Bradley Merrill Thompson Quoted in “FDA Seeks Software Developer Test Cases for Precertification Program”

Health Data Management

Bradley Merrill Thompson, Member of the Firm in the Health Care & Life Sciences practice, in the firm’s Washington, DC, office, was quoted in Health Data Management, in “FDA Seeks Software Developer Test Cases for Precertification Program,” by Greg Slabodkin.

Following is an excerpt:

While the FDA’s announcement last week states that it is seeking test cases from software firms to “inform the development of the Pre-Cert program as the FDA seeks to validate the Software Pre-Cert Pilot program,” the agency makes clear that it “does not intend to provide precertification for companies during the testing in 2019.”

Bradley Merrill Thompson, an attorney at Washington-based law firm Epstein Becker Green who counsels medical device companies on regulatory issues, says he sees in the agency’s latest announcement about test cases—and “opening this up to other companies”—a departure from prior FDA statements regarding the Pre-Cert program and pilot.

“That was not the plan as recently as January,” contends Thompson. “They thought they had enough to do with just the nine pilot participants. It makes me wonder if some of the nine have needed to drop out for some reason. Just speculating, but obviously it’s possible that when the companies signed up to be in the pilot in August 2017, they may not have known what their submission strategy would be for 2019. In the interim, products that they were working on might have fizzled. Or there might be other reasons that they would choose to leave the program.”

According to Thompson, another departure from prior FDA statements appears to be the agency’s intention to solicit those software developers who plan to submit 510(k)s. He points out that earlier this year, the agency released a document with plans to implement the Pre-Cert Pilot Program under the De Novo pathway initially.

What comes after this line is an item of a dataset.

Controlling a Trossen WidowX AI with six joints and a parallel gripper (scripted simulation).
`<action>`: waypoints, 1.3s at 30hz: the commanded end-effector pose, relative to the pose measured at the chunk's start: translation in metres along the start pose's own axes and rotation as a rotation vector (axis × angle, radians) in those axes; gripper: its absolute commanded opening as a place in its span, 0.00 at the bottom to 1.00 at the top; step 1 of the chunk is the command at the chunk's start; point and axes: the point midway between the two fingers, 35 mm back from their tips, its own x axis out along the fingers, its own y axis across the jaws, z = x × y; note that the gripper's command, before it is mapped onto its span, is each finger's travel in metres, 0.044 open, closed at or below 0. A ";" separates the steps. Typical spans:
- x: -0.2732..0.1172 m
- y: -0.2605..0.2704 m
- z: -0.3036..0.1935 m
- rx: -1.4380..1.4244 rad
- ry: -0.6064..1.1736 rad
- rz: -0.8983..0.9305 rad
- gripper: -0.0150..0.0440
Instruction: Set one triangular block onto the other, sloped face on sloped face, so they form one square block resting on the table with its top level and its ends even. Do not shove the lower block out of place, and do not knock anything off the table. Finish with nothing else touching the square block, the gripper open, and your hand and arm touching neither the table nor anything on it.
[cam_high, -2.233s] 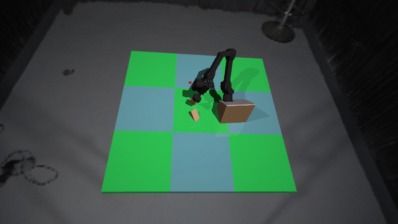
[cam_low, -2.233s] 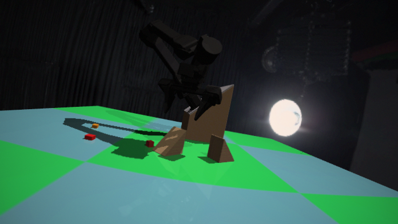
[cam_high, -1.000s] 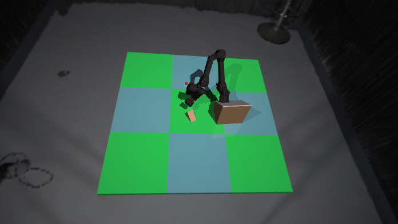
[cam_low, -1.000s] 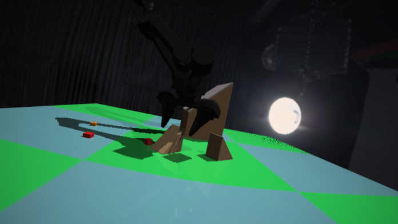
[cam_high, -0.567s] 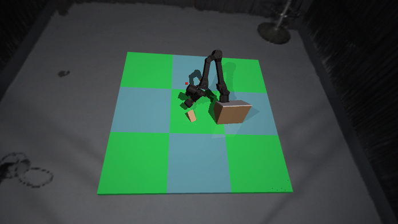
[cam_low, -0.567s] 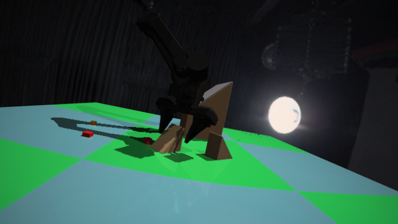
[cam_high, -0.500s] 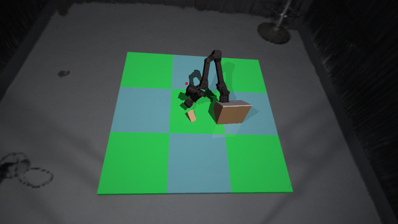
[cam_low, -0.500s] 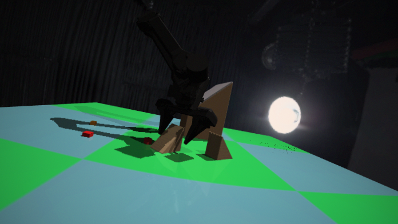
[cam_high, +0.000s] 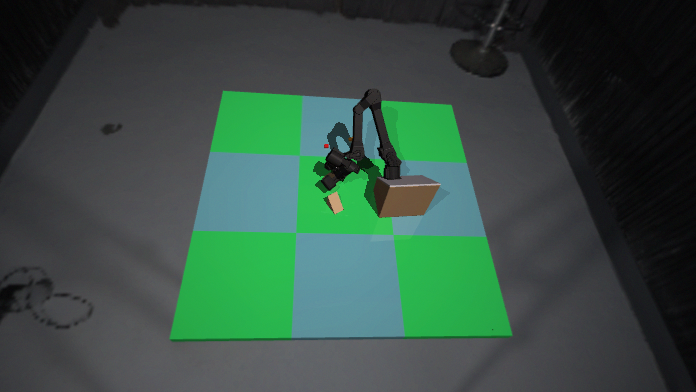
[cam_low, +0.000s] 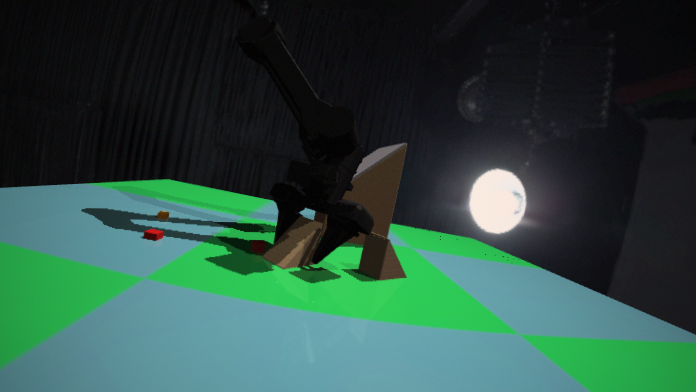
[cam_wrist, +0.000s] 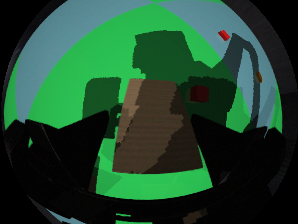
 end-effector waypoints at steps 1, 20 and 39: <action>0.001 -0.001 -0.002 -0.002 0.002 0.000 0.82; -0.001 0.000 0.000 -0.001 0.022 0.001 0.25; -0.009 0.000 0.035 -0.001 0.530 0.001 0.25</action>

“Again, as recently as January, FDA said that its plan was to limit this to those submitting De Novos, and that they would proceed along the two different regulatory paths simultaneously,” observes Thompson. “This is important because they do not have legal authority for this program from Congress. So, if they are now going to open it up to companies pursuing 510(k)s, I assume—but don’t know—that they’re planning to do a parallel 510(k) review process along with the precertification program.”

He concludes that “given the extraordinarily slow pace of and little progress in developing the program over the last couple of years—and the fact that they will need legislative authority—the future of the program is quite uncertain.”